About this task: Print the lines that run from the line with "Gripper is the" to the line with "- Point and", keeping both end lines, exactly as they appear in the entries below, and nothing else.

Data excerpts:

_ _ _ _ _

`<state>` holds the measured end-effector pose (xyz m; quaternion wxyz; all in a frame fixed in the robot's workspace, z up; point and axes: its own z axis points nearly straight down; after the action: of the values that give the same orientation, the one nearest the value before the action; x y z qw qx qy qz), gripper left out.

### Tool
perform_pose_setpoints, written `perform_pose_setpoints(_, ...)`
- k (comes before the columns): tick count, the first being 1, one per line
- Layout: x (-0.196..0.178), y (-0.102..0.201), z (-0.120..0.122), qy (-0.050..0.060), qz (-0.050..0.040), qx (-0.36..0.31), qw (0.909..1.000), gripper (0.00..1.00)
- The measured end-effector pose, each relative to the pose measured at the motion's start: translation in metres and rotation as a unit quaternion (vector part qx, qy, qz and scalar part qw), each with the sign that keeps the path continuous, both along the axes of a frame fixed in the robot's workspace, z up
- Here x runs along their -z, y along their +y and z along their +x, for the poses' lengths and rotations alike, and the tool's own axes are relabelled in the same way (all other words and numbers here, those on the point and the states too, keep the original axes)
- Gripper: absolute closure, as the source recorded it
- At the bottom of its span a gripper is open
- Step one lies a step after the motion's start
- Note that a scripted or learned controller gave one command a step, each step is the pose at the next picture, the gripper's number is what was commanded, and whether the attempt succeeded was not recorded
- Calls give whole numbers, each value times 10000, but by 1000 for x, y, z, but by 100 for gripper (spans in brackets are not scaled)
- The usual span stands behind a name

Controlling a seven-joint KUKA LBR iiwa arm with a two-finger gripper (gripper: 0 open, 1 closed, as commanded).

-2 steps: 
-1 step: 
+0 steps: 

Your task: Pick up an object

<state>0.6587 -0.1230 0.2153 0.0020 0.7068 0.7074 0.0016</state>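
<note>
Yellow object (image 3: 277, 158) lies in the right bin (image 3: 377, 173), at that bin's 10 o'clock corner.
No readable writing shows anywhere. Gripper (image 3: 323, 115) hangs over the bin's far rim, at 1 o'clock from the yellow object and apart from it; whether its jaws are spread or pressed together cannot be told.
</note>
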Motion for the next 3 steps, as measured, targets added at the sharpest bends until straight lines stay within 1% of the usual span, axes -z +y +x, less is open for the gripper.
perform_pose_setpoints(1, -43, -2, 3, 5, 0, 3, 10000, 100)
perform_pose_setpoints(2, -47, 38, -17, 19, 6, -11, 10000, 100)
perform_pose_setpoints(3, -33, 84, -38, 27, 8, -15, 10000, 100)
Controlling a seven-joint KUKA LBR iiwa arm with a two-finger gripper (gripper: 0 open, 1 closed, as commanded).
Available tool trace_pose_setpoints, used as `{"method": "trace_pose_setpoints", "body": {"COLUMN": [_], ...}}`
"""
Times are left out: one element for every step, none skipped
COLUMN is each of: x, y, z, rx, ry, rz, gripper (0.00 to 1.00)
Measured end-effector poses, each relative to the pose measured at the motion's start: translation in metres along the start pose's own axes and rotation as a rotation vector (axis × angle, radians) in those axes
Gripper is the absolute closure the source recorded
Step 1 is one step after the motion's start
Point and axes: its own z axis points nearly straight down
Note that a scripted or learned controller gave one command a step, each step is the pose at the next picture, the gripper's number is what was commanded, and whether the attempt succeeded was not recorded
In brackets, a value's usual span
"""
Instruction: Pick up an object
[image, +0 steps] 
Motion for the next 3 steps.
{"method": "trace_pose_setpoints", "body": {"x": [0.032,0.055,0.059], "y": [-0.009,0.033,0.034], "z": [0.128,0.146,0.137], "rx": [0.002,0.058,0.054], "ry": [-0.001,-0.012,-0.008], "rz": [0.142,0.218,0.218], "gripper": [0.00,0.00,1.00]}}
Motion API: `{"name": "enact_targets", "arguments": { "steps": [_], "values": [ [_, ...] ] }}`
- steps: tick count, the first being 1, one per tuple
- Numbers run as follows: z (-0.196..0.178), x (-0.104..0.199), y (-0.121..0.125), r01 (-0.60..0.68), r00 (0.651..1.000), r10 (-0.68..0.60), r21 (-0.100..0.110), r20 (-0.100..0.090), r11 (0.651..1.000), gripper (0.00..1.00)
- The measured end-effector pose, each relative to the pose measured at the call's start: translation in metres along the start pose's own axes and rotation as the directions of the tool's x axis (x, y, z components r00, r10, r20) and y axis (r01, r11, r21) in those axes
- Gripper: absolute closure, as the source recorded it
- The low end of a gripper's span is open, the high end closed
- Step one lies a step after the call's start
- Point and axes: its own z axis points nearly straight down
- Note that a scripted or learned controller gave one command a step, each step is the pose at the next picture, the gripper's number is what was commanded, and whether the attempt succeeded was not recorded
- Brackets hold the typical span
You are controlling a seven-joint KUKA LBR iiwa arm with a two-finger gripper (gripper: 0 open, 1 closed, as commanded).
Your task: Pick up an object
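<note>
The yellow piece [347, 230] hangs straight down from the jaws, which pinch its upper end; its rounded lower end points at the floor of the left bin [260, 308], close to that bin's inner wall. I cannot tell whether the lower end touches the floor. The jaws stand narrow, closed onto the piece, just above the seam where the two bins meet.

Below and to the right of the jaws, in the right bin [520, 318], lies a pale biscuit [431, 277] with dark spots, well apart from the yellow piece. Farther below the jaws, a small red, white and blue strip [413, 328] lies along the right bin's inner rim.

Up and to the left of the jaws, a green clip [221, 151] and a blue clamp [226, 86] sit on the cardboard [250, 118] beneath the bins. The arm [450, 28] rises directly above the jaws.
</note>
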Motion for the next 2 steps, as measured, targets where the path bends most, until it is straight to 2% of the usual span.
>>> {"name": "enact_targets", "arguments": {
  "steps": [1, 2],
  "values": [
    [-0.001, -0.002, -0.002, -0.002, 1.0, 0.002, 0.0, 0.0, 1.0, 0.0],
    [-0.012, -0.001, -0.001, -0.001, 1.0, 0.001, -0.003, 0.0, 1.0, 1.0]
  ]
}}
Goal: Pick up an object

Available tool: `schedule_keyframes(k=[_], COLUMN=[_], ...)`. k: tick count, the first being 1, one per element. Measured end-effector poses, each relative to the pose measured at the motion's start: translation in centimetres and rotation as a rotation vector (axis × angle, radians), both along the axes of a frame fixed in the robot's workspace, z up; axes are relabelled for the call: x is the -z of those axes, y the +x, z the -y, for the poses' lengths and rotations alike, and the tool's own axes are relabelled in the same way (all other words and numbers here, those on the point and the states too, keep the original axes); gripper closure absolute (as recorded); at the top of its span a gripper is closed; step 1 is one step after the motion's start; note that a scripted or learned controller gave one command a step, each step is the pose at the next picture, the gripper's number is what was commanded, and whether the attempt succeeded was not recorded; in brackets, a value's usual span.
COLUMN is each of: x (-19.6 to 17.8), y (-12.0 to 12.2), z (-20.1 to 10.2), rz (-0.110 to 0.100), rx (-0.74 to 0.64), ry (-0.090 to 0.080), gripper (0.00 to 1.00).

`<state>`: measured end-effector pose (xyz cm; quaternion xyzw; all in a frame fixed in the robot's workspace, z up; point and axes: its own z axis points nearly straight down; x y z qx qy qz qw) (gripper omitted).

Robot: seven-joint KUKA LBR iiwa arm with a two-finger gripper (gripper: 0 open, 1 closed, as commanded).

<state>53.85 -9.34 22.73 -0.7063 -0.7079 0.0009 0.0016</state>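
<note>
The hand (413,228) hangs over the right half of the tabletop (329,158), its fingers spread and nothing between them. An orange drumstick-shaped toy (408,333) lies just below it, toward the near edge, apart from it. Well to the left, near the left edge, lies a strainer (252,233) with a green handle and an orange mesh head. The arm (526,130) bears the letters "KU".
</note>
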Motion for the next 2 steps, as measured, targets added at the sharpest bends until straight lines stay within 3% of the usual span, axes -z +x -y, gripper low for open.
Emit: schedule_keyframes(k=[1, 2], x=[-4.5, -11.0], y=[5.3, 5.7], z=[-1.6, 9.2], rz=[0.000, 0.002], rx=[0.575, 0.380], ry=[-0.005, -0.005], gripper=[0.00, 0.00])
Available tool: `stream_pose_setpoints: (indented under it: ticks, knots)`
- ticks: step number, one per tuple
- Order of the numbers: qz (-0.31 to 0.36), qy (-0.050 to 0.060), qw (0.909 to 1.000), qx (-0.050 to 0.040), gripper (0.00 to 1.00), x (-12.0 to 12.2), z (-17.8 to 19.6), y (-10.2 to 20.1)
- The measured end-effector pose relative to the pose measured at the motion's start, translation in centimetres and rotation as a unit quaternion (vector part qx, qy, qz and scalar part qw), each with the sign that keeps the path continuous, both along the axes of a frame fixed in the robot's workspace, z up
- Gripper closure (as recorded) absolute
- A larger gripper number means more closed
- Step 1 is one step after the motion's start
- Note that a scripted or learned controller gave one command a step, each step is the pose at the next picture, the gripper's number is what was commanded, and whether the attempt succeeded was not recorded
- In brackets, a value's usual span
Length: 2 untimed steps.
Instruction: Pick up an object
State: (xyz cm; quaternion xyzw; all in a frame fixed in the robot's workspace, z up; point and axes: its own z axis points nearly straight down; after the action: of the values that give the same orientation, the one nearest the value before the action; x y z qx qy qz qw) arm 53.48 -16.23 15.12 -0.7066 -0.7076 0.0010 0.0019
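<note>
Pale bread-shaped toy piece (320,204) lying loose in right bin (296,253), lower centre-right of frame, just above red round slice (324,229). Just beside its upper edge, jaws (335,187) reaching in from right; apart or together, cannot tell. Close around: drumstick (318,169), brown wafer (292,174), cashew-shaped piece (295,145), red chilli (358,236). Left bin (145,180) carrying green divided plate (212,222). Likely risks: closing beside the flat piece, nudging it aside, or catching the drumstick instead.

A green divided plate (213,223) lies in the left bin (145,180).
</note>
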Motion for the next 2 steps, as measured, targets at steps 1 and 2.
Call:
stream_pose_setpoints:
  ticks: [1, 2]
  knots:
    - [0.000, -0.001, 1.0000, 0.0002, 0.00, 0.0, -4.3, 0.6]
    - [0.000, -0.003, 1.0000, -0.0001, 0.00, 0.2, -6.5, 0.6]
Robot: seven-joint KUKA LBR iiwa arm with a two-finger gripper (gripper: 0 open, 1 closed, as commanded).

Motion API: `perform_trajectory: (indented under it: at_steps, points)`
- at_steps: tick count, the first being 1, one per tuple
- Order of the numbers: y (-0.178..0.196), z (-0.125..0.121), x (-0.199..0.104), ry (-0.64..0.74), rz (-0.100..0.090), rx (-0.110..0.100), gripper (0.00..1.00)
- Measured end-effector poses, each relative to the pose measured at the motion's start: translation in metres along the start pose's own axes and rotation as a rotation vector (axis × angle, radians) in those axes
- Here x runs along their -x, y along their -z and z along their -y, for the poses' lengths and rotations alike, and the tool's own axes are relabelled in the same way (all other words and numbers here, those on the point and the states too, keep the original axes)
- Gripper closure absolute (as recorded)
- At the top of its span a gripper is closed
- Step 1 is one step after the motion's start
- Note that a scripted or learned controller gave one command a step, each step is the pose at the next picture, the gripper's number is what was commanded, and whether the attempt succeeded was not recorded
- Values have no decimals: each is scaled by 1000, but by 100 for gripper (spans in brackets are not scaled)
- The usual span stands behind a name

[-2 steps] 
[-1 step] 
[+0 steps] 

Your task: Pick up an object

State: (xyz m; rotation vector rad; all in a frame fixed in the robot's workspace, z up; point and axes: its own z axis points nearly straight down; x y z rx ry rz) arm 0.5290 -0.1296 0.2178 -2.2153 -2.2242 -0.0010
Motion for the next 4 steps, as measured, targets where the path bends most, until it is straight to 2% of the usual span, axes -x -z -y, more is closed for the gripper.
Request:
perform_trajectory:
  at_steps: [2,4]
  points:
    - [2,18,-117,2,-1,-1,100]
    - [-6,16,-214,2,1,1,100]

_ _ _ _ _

Completed task:
Gripper is the absolute closure the source recorded
Step 1 is one step after the motion's start
Point and axes: its own z axis points nearly straight down
Note that a scripted or learned controller gave one command a step, each step is the pose at the next picture, the gripper's number is what was commanded, and whether the attempt succeeded was not recorded
In brackets, a value's usual span
"""
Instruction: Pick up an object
[image, +0 steps] 
Motion for the next 3 steps.
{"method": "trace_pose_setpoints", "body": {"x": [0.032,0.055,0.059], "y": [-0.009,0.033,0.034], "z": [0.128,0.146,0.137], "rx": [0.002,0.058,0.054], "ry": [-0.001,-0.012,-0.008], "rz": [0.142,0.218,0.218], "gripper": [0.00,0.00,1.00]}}
Motion API: `{"name": "enact_targets", "arguments": { "steps": [_], "values": [ [_, ...] ] }}`
- steps: tick count, the first being 1, one per tuple
- Numbers run as follows: z (-0.196..0.178), x (-0.104..0.199), y (-0.121..0.125), r01 (-0.60..0.68), r00 (0.651..1.000), r10 (-0.68..0.60), r21 (-0.100..0.110), r20 (-0.100..0.090), r11 (0.651..1.000), gripper (0.00..1.00)
- The measured end-effector pose, each relative to the pose measured at the call's start: translation in metres along the start pose's own axes and rotation as the directions of the tool's x axis (x, y, z components r00, r10, r20) and y axis (r01, r11, r21) in those axes
- Gripper: absolute closure, as the source recorded it
- The low end of a gripper's span is open, the high end closed
- Step one lies a step after the call's start
- Point and axes: its own z axis points nearly straight down

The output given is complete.